Copy out, word for word, the lines from the start of the data below through the line containing "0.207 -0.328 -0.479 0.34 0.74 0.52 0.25", and no others.

::::::::

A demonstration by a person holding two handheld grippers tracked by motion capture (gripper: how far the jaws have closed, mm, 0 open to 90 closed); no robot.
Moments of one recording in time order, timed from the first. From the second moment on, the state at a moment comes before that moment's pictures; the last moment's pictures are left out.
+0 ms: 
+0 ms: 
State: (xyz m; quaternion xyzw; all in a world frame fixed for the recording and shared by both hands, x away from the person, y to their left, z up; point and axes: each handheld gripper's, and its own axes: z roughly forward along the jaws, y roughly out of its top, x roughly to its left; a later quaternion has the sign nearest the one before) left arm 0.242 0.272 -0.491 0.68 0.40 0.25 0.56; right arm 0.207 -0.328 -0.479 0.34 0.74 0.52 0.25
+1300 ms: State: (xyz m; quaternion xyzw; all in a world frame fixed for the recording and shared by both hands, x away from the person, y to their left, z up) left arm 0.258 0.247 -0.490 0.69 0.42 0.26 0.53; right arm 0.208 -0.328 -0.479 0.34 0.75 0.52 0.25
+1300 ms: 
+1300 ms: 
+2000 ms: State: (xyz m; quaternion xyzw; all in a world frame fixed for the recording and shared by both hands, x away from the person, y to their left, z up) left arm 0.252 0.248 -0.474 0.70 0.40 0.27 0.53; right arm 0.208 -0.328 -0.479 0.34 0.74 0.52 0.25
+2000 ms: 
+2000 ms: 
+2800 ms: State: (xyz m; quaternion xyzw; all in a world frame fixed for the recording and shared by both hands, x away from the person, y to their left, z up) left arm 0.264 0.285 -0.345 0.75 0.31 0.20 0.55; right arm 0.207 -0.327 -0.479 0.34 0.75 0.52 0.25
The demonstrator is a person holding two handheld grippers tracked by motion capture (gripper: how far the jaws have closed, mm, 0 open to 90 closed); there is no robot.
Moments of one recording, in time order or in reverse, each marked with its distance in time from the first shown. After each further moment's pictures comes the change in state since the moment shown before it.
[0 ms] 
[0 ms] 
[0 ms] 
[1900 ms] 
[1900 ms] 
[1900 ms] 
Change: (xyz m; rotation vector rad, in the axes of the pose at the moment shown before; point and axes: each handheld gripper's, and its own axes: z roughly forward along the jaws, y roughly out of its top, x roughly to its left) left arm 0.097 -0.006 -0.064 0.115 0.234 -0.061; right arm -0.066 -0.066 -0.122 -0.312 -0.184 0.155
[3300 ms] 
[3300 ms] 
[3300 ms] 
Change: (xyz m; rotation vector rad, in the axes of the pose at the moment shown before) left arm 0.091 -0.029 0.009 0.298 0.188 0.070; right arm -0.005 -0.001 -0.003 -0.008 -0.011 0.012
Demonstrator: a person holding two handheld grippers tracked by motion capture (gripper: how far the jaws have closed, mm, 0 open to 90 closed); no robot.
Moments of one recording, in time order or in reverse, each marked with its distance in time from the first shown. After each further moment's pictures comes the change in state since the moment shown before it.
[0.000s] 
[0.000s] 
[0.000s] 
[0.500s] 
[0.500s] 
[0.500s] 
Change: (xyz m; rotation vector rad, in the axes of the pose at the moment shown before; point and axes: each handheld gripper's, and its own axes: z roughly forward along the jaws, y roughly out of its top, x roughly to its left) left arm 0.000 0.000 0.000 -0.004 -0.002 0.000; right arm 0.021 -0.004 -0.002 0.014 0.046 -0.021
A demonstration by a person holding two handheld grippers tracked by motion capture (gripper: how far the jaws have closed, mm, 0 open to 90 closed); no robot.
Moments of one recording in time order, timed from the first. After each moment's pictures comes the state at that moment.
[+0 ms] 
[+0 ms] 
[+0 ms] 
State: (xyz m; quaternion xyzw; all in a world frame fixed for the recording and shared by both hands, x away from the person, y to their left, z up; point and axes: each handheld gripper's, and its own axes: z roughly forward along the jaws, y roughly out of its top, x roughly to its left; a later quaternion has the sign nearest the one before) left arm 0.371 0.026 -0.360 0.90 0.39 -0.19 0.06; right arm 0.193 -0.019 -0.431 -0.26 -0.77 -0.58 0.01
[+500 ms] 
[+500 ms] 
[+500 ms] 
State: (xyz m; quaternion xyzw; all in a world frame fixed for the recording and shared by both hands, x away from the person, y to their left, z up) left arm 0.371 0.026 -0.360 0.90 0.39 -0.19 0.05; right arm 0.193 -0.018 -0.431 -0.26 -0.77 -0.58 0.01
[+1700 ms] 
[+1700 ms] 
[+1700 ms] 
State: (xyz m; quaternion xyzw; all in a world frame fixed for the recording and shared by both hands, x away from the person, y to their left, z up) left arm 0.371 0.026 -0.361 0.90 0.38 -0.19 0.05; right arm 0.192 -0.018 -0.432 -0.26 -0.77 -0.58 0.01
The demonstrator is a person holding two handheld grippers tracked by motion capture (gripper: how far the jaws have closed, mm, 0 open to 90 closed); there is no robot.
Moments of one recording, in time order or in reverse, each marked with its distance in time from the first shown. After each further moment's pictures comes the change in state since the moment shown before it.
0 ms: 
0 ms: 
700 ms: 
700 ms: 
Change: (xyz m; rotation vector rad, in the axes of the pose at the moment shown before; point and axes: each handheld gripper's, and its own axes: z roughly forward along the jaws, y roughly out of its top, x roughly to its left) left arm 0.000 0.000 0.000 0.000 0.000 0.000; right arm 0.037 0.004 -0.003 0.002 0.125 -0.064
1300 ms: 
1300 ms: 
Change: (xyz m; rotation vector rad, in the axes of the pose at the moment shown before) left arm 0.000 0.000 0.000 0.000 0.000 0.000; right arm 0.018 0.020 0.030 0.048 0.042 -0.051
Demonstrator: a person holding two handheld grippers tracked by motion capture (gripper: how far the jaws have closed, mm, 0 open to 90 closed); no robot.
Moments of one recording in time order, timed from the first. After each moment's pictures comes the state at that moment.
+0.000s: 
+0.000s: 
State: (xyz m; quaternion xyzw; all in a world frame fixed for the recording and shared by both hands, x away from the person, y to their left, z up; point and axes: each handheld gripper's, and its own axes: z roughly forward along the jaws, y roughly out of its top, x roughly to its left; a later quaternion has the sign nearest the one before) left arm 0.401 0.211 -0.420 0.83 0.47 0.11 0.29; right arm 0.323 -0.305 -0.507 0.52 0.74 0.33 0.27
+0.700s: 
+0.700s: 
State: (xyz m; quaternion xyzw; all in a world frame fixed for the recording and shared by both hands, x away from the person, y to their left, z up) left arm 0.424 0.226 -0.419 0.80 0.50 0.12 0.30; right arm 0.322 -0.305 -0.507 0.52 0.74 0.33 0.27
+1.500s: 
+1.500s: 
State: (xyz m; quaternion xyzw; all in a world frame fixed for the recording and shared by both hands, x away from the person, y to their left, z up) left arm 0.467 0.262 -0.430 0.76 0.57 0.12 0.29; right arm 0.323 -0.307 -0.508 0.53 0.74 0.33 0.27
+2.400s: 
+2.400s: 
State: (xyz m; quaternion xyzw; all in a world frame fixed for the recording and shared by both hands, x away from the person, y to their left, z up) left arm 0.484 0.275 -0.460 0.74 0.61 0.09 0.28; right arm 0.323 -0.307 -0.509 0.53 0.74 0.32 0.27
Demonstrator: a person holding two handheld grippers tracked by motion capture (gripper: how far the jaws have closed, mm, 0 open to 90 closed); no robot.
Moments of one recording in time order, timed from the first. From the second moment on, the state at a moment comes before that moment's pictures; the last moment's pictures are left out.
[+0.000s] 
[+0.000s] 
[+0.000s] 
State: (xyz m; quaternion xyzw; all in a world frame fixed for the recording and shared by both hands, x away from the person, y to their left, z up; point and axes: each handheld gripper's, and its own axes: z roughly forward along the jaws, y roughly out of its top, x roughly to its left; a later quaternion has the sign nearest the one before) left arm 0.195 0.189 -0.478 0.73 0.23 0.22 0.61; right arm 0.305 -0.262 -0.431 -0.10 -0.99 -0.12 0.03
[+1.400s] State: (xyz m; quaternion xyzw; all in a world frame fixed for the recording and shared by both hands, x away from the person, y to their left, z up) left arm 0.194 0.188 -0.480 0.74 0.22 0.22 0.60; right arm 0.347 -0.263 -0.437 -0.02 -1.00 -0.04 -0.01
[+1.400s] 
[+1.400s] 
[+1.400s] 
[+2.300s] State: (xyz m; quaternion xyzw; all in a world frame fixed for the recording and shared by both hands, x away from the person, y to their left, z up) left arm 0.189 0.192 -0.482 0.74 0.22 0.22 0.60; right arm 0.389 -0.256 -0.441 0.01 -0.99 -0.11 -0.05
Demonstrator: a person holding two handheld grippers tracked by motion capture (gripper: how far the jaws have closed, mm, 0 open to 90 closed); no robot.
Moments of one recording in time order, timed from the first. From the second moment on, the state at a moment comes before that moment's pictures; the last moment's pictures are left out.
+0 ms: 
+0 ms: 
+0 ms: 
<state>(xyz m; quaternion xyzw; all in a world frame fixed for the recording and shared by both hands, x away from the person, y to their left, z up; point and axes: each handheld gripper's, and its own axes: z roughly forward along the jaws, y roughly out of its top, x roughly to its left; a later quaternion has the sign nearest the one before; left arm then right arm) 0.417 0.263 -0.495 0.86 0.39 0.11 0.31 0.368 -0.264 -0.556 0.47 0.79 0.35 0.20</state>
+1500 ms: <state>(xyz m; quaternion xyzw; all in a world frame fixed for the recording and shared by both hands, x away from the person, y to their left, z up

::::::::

» **Solution to this task**
A demonstration by a person holding two handheld grippers tracked by motion capture (gripper: how far the jaws have closed, mm, 0 open to 90 closed); no robot.
Moments of one recording in time order, timed from the first. From the second moment on, the state at a moment comes before that moment's pictures; the last moment's pictures are left out.
+0 ms: 
+0 ms: 
State: (xyz m; quaternion xyzw; all in a world frame fixed for the recording and shared by both hands, x away from the person, y to their left, z up; point and axes: each handheld gripper's, and its own axes: z roughly forward along the jaws, y roughly out of its top, x roughly to its left; a later quaternion has the sign nearest the one before) left arm 0.242 0.272 -0.491 0.68 0.40 0.25 0.56; right arm 0.207 -0.328 -0.479 0.34 0.74 0.52 0.25

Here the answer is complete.